おまけ:出会いや繋がりは、どこでどう転がるか分からない。




















◆◆◆◆◆◆◆◆◆◆



・・・なぎ君とフェイトさんとリイン曹長がそんな話・・・いろんな意味で問題な話をする少し前。いや、真面目に問題だと思うんだけどさ。





とは言え・・・仕方ないのかな。

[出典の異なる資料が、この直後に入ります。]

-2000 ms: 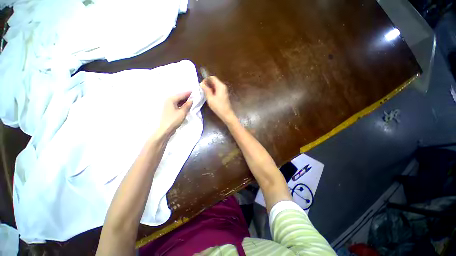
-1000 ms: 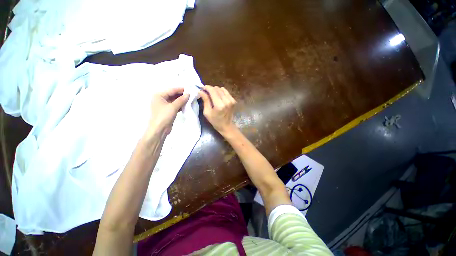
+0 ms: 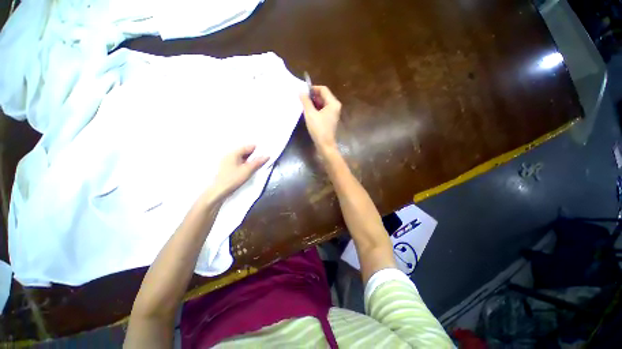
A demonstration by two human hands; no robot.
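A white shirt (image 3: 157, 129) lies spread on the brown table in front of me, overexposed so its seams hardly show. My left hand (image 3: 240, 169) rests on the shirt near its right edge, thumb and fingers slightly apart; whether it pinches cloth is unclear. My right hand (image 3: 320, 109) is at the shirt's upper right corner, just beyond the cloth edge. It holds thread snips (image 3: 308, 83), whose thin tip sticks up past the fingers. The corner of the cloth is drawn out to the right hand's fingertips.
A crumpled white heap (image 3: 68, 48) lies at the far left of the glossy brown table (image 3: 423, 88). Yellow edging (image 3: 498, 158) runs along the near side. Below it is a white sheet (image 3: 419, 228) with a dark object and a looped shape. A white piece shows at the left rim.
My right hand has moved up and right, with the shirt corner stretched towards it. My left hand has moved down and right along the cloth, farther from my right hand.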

なぎ君とリイン曹長の繋がりの深さは半端じゃないもの。リイン曹長だって、きっと男の子としてなぎ君の事大好きなんだろうし、もう・・・あれだよ。なぎ君はリイン曹長置いて相手の子と幸せにはなれないって。










「でも、それでリイン曹長も交えた一種の一夫多妻制って問題があるんじゃ」

「アルト、今更だよ。それなら逆に聞くけど、なぎ君がリイン曹長振り切ってフェイトさん・・・というか、他の女の人と幸せになるの、許せる?」





つまり、リイン曹長が図式に入らないということだね。例えるなら・・・『なぎ君×フェイトさん』・・・で終わるの。

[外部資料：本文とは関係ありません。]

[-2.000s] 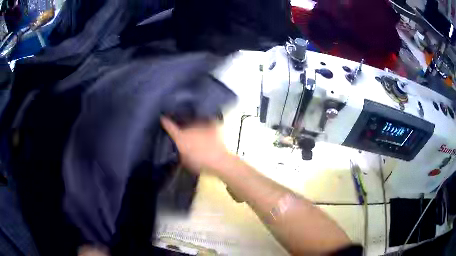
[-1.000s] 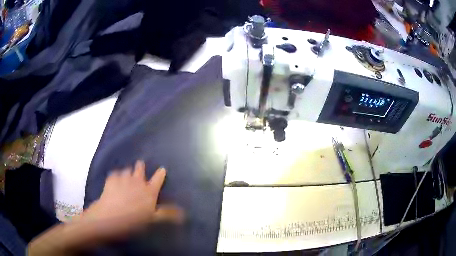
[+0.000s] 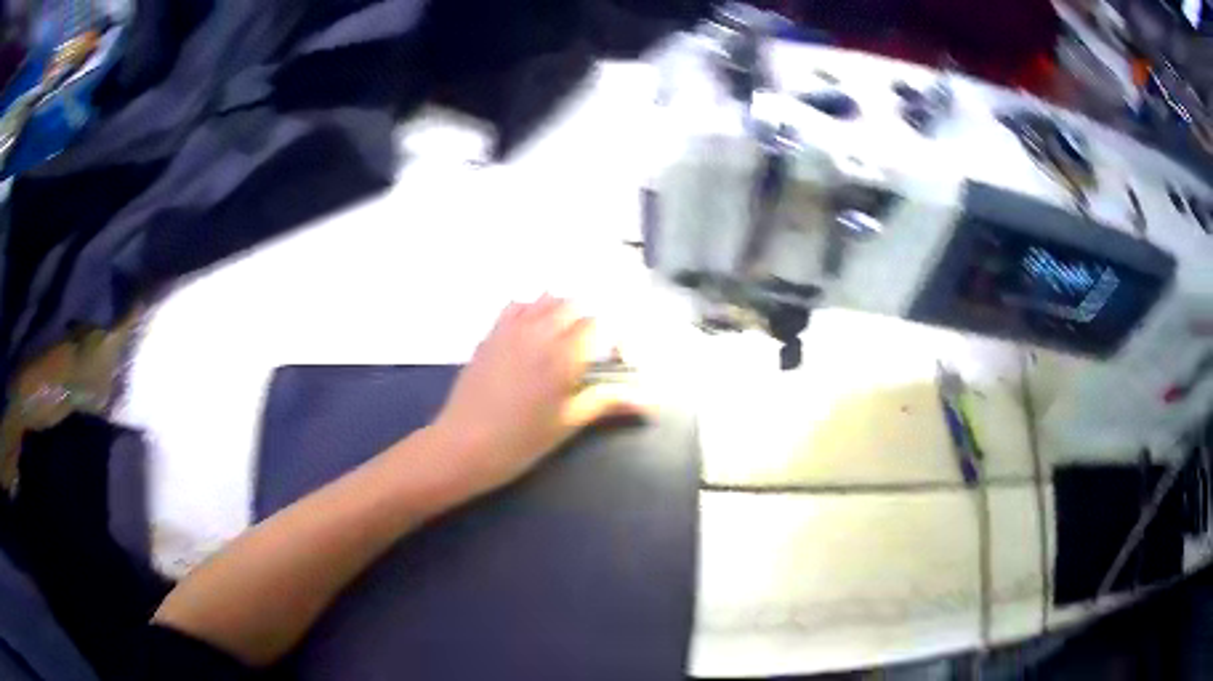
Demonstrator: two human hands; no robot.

もっと言うと『なぎ君×スバル』とか、『なぎ君×ティア』とかになっても、絶対にリイン曹長がプラスされないわけだよ。





「いいえ、許せません。だって・・・あんなにいじらしく想ってくれてるのに。
リイン曹長、付き合うとかそういうの無くていい、ただ側に居られるだけでいいからって言ってるんですよっ!? それすら振り切るって何事ですかっ!!」

「でしょ? だから、なぎ君は問題があろうとなかろうと、フェイトさんとリインさんの二人をお嫁に貰って、二人とも幸せにしないとだめなんだよ。
もうなぎ君はデフォルトで一夫多妻制の道を行く事が決定してるんだから」

「・・・アイツ、自業自得かも知れないけど大変ですよね。いや、真面目な話ですよ」










さて、そんな大変そうな三人を抜いた上で、ミッドで普通に日常を過ごしていた私達は、六課隊舎の休憩室に集まって色々と話をしていた。





まぁ、いつもの仕事終わりの雑談ってやつ? フォワード四人は今日の模擬戦の反省もやりつつ・・・だね。いや、みんな気合入ってていい感じだよ。

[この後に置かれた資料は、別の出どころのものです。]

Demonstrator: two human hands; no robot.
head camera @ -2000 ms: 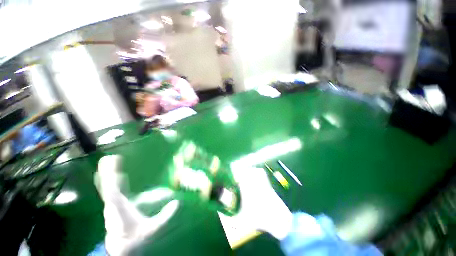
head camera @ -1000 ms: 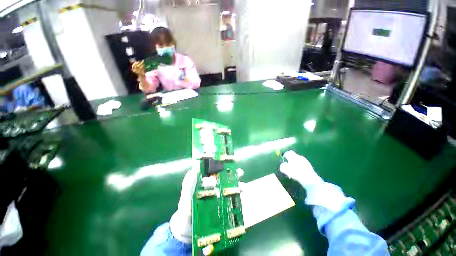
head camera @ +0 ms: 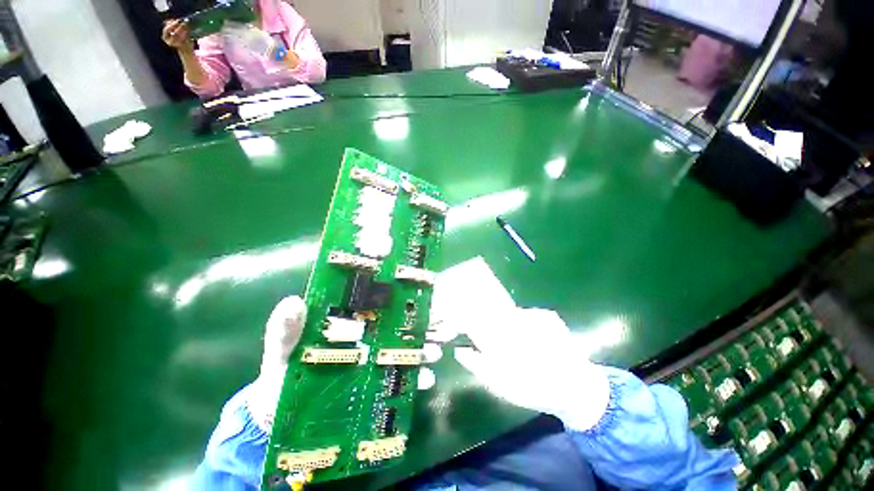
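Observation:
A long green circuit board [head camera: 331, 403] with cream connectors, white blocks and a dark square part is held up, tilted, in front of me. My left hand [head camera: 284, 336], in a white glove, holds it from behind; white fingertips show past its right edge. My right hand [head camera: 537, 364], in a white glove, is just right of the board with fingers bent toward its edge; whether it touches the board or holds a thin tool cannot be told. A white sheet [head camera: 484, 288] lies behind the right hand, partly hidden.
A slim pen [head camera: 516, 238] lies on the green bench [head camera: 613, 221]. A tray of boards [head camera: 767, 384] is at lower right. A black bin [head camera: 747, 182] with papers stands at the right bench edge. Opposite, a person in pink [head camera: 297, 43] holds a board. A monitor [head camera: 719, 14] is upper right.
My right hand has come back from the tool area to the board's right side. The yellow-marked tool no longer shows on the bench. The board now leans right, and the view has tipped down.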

そして、そんな時・・・ふとルキノとアルトがこんな話をし出した。










「・・・なぎ君と初めて会ったとき?」

「うん。ルキノはなぎ君とは結構付き合い長いんだよね」

「そうだねー。私がアースラに乗艦する様になってから・・・だから、うわ、もう6年とかだよ」



なぎ君と初めて会った時の話になっていた。

・・・そう言えば、その頃なぎ君は主にその時アースラの館長・・・じゃなかった、艦長に就任していたクロノ提督の仕事を手伝う事が多かったんだっけ。



「ね、ルキノ。なぎ君ってその頃どんな感じだったの?」

「うんとね、今よりもちょっと身長が小さくて」

「・・・やっぱりなぎさんの話題だと、そこから入るんですね」

「本人が聞いたら怒りそうだけどね。最近、僕にもプレッシャーかけてくるんだよ。
身長伸びてもいいことないからやめようねってさ。・・・どうすればいいの、アレ?」



エリオ、そこは流していいよ。なぎ君も1割くらい冗談だと思うから。

とにかく、私はポテチをかじりつつ話を聞くことにした。



「それで、初回でいきなり命令無視の大暴れして・・・反省房に入れられたの」

「・・・アイツ、やっぱりそういうキャラなんですね」

「ただ、そこからが大変でさ。その数時間後に原因不明のエンジントラブルでアースラが完全に機能停止して、一週間くらい次元の海を漂流する羽目になったの」



・・・あぁ、フェイトさんから前に聞いたアレか。アースラ7不思議の一つ。なぜかなぎ君を反省房に入れたら必ず起こるという原因不明のエンジントラブル。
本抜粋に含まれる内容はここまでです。